Putting data in resultsdb
- Resultsdb receives new results by way of an HTTP POST.
- In Fedora, the Taskotron system puts results directly into resultsdb.
- Internally, we’ll need a level of indirection due to the social coordination issue described above. Any QE process that wants to have its results stored in resultsdb (and therefore be considered in PnT DevOps rebuild and release processes) will need to publish to the unified message bus or the CI-bus using the CI-Metrics format, driven by Jiri Canderle.
- The Factory 2.0 team will write, deploy and maintain a service that listens for those messages, formats them appropriately, and stores them in resultsdb.
What data on the bus?
- For our MVP, the target is to consume the CI-Metrics data feed coming out of Platform QE, but long-term we don’t want to be limited to just Platform.
- The ship-shift initiative out of CI-ops looks like a very promising source of information. They will publish events about Jenkins job completion to the bus, and a ship-shift worker will pick up that event and archive the job metadata and artifacts into elasticsearch and cold storage.
- Observe that the most expensive part of this project will be “herding the cats”, getting all of the owners of all of the Jenkins masters to start publishing events about their jobs.
- We want to drive the resultsdb-updater process using the same data feed produced for ship-shift, which means we will only have to solve that coordination problem once. This further enables us to integrate CI activity across all of the engineerings organizations, not just Platform.
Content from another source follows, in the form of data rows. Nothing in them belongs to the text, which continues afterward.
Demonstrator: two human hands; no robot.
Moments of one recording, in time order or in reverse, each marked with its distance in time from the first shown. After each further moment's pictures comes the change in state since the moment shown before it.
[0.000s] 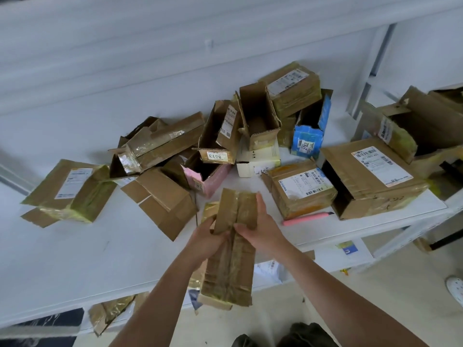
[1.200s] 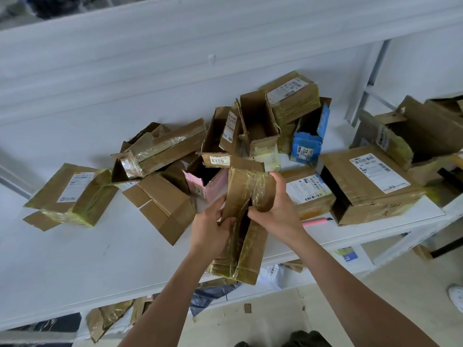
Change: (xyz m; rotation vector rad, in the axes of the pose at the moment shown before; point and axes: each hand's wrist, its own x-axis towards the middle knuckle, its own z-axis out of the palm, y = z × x) left_hand -0.012 0.030 0.010 0.119 0.333 0.503; right_hand -0.007 -0.025 -0.047 0.087 0.254 -0.234
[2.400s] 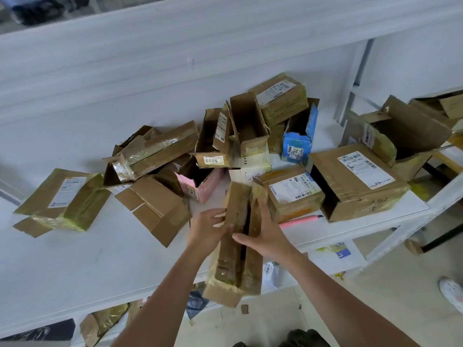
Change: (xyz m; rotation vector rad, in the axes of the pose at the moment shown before) left_hand 0.008 -0.013 0.011 -0.079 -0.132 -0.285; right_hand -0.025 0.045 0.018 0.024 -0.234 0.187
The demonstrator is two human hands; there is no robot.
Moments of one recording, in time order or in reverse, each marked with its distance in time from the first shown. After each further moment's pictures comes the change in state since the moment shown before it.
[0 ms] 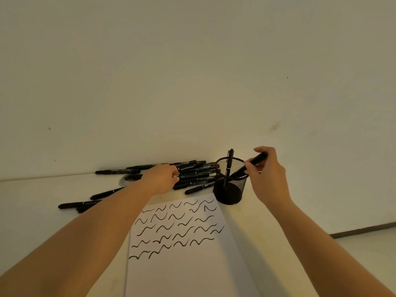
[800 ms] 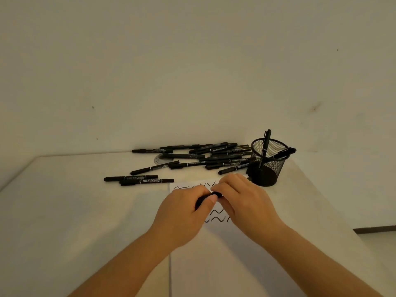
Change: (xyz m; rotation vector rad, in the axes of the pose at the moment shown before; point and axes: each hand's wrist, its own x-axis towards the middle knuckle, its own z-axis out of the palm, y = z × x) left_hand -0.173 0.030 0.006 -0.477 0.294 0.153; right_hand -0.104 -0.049 0.064 -0.419 -0.286 -0.879
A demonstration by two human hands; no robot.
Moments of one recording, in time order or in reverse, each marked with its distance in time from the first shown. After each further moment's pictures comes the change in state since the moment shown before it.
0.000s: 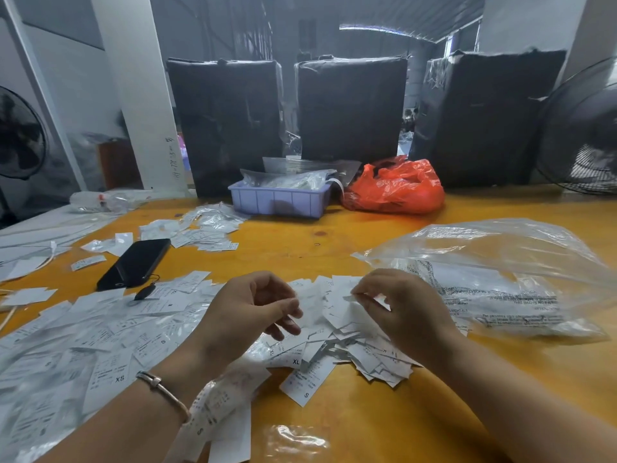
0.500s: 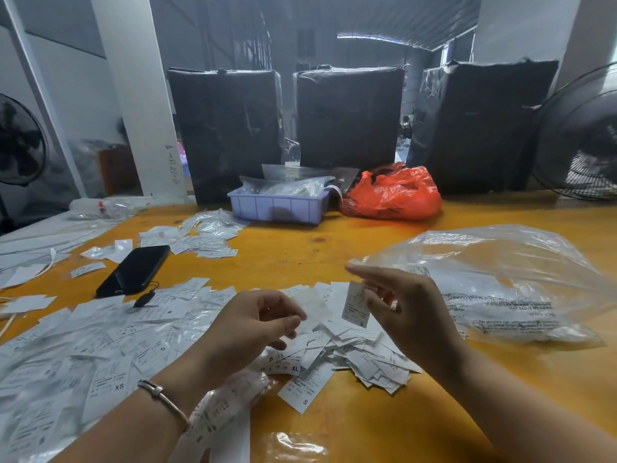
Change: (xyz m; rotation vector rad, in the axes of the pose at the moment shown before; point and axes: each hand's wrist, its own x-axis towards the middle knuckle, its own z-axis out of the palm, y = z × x) left_hand -0.002 -0.003 0.001 0.121 -0.074 -0.019; right_hand -0.002 -0.008 -0.010 0.153 0.171 -0.083
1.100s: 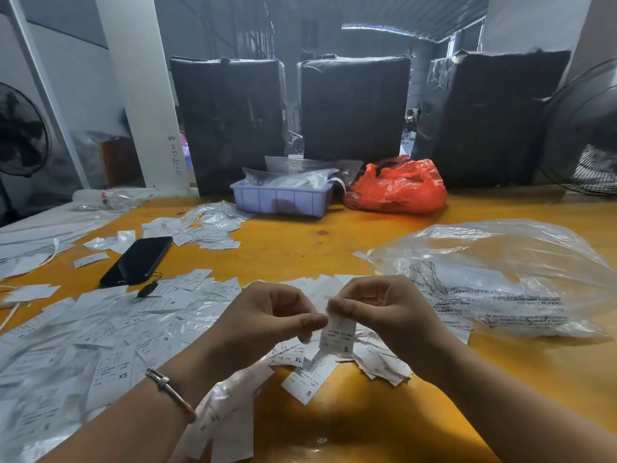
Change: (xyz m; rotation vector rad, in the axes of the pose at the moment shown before) left_hand -0.006 0.018 0.007 -0.042 -0.128 0.120; right_hand 0.001 -0.023 0.011 0.676 -0.279 0.323
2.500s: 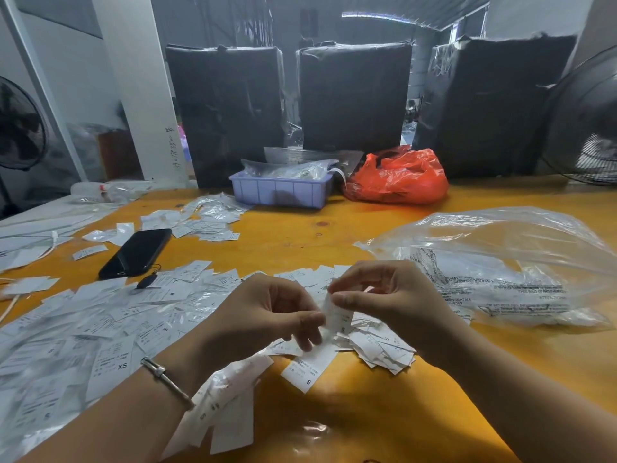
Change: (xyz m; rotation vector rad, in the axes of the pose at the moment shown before) left_hand -0.002 0.003 -0.002 0.048 -0.087 -0.014; right_hand -0.005 -0.009 -0.007 -0.099 0.002 0.003
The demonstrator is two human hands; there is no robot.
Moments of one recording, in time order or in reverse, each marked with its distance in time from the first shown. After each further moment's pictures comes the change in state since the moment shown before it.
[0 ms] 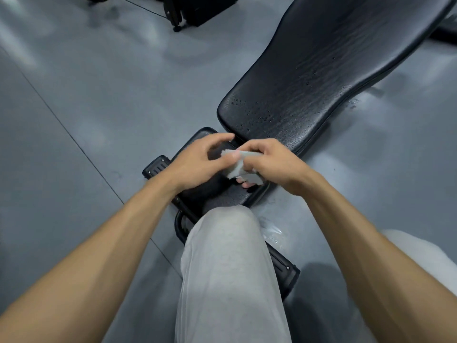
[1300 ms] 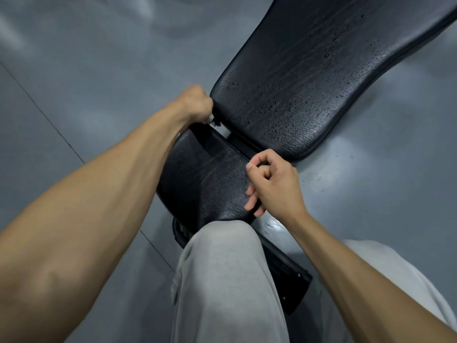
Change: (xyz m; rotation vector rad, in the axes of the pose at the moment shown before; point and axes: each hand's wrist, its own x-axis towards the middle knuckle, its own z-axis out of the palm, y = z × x) left_hand 0.165 -0.020 -0.026 0.314 0.139 -0.483; right_hand 0.039 0.082 0.014 0.136 0.349 -0.043
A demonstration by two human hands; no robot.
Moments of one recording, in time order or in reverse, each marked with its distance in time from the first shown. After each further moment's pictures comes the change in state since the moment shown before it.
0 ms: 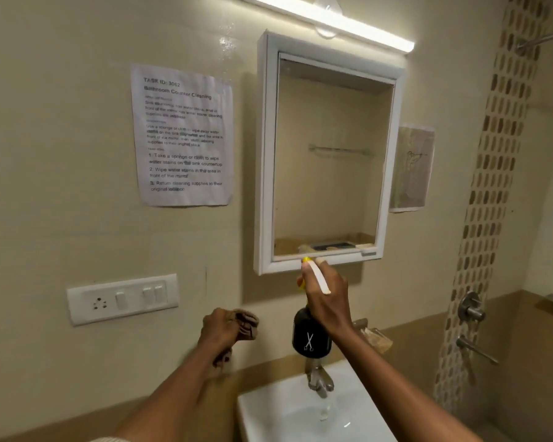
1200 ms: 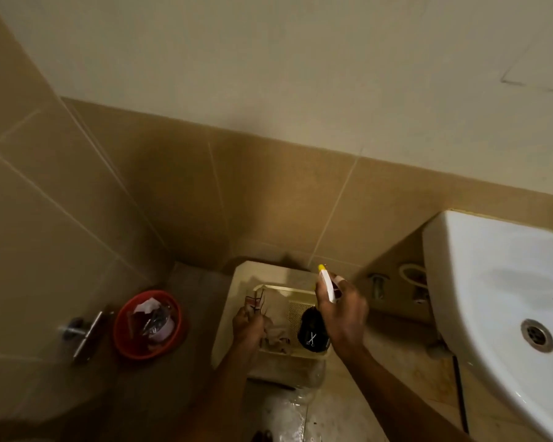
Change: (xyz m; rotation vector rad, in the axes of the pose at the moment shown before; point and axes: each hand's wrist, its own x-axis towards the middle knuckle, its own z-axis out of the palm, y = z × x) left_hand -0.199 -0.488 0.106 -0.723 0.321 -1.221; right_hand -0.410 0.214 0.287 -0.318 -0.687 0.451
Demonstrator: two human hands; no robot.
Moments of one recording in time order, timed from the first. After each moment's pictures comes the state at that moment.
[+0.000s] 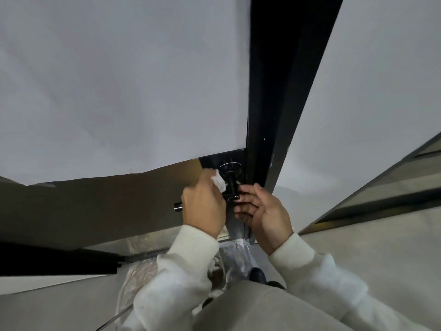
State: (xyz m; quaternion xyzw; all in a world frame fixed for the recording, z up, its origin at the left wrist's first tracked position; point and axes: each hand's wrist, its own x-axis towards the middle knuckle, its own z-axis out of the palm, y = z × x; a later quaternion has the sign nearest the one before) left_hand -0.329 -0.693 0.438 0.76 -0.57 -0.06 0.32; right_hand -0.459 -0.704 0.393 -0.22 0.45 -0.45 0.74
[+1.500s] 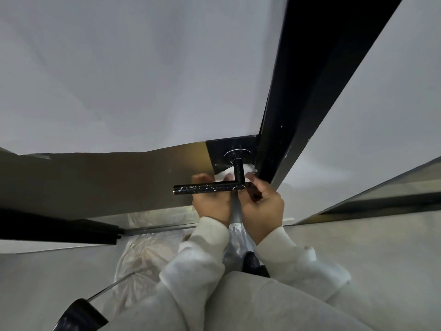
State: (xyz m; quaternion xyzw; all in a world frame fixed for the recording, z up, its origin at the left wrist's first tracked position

- Write up a description of how to translate TAP or xUnit into resultsdb’s expected format.
- We won’t expect any test runners to actually do this themselves. The Factory 2.0 service that listens on the bus will do it for them. Still, it will be useful to write down here (the request comes from Ari).
- Tim linked to https://bitbucket.org/fedoraqa/resultsdb_api in a comment above, which is useful here.
- Write about handling results for manual tests. It may make sense for the Errata Tool to gate on those (and show % progress when the gate is closed?) This would take us closer to eliminating the manual handoff from QE to RCM in the release checklist.